Écrasez l’inf…, me répétez-vous sans cesse : eh ! mon Dieu ! laissez-la se précipiter elle-même ; elle y court plus vite que vous ne pensez. Savez-vous ce que dit Astruc ? « Ce ne sont point les jansénistes qui tuent les jésuites, c’est l’Encyclopédie, mordieu, c’est l’Encyclopédie. » Il pourrait bien en être quelque chose, et ce maroufle d’Astruc[1] est comme Pasquin, il parle quelquefois d’assez bon sens[2]. Pour moi, qui vois tout en ce moment couleur de rose, je vois d’ici les jansénistes mourant l’année prochaine de leur belle mort, après avoir fait périr cette année-ci les jésuites de mort violente, la tolérance s’établir, les protestants rappelés, les prêtres mariés, la confession abolie, et l’infâme écrasée sans qu’on s’en aperçoive.

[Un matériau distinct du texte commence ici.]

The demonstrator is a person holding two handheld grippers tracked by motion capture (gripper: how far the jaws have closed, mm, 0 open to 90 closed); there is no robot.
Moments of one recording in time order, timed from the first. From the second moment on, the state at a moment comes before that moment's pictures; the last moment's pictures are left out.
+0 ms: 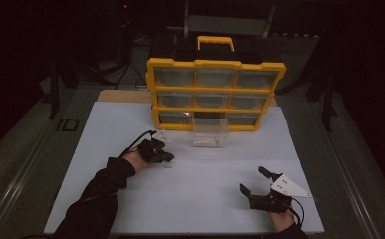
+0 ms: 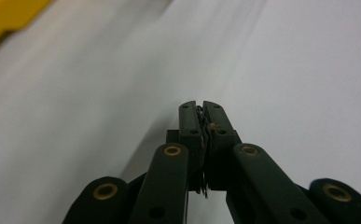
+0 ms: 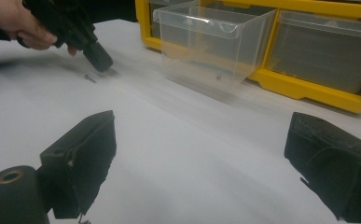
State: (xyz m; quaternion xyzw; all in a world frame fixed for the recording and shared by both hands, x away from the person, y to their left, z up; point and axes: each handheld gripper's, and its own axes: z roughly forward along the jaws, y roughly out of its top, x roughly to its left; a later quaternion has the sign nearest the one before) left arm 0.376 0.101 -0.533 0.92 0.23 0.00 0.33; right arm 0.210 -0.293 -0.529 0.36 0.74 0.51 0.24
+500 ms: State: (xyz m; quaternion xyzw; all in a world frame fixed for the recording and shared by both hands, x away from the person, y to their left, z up) left arm 0.384 0.098 -0.472 0.90 0.22 0.03 0.37; right arm 0.210 -0.293 -0.529 0.36 0.74 0.51 0.24
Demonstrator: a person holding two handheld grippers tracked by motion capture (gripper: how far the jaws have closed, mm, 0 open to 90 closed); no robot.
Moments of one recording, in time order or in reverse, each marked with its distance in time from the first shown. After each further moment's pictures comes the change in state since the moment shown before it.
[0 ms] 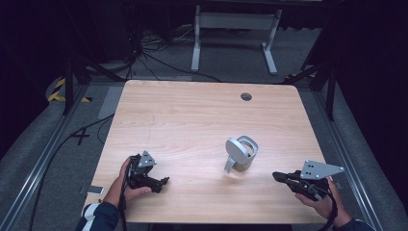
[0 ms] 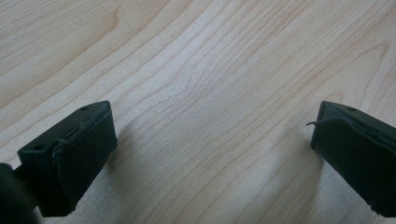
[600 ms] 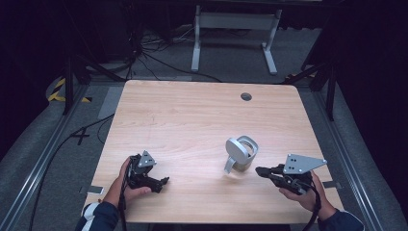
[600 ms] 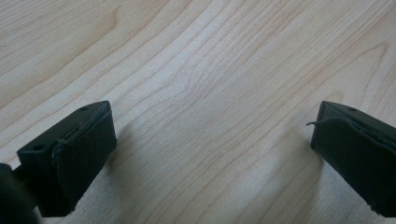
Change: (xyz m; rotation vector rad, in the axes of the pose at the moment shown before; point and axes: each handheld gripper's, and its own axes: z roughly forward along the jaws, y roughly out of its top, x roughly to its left) left arm 0.000 0.000 0.000 -0.001 -0.002 0.000; right arm 0.016 0.044 0.026 -0.042 0.067 -0.065
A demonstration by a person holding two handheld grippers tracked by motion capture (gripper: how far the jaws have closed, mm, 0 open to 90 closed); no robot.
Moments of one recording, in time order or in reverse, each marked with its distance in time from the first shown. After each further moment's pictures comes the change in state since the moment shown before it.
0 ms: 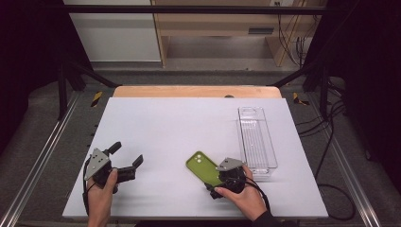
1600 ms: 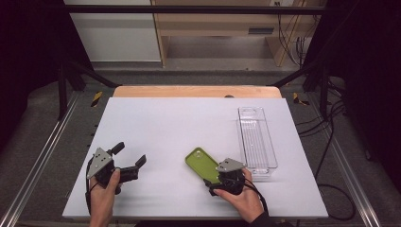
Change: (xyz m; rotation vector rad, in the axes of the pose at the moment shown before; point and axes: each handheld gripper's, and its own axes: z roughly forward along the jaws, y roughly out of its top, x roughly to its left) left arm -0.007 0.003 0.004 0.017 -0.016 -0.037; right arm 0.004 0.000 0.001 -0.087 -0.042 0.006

À propos, vous ne me parlez plus de votre ancien disciple[3], qui doit offrir une si belle chandelle à Dieu, et dire un si beau De profundis pour la czarine. Que dites-vous de sa position actuelle ? je ne doute point qu’il n’ait déjà fait des vers pour le czar ; assurément la chose en vaut bien la peine. Quant à moi, le papier m’avertit de finir ma prose, en vous embrassant mille fois[4].


4891. — À M. DEBRUS[5].
Aux Délices, à midi.

Plus je réfléchis, monsieur, sur l’épouvantable destinée des Calas, plus mon esprit est étonné et plus mon cœur saigne. Je vois évidemment que l’affaire traînera à Paris, et qu’elle s’évanouira dans les délais. Le chancelier est vieux[6]. La cour est toujours bien tiède sur les malheurs des particuliers. Il faut de puissants ressorts pour émouvoir les hommes, occupés de leurs propres intérêts. Nous sommes perdus si l’infortunée veuve n’est

  1. Jean Astruc, mort en 1765, n’est pas loué dans la Correspondance de Grimm, mai 1765. (B.)
  2. Piron a dit dans la Métromanie, acte II, scène viii ;

    Le bon sens du maraud quelquefois m’épouvante.

  3. Le roi de Prusse.
  4. Une lettre de La Chalotais (L.-René de Caradeuc de), procureur général au parlement de Bretagne, adressée à Voltaire le 4 mai 1762, est signalée dans un catalogue d’autographes avec cette mention : « Très-belle lettre d’envoi de son ouvrage contre les constitutions des jésuites et le fanatisme qu’elles renferment, et contre la barbarie de l’éducation française. »
  5. Éditeur, A. Coquerel. — Autographe.
  6. Guillaume II de Lamoignon, chancelier de France depuis 1750, était né en 1683 ; il avait donc, en 1762, soixante-dix-neuf ans.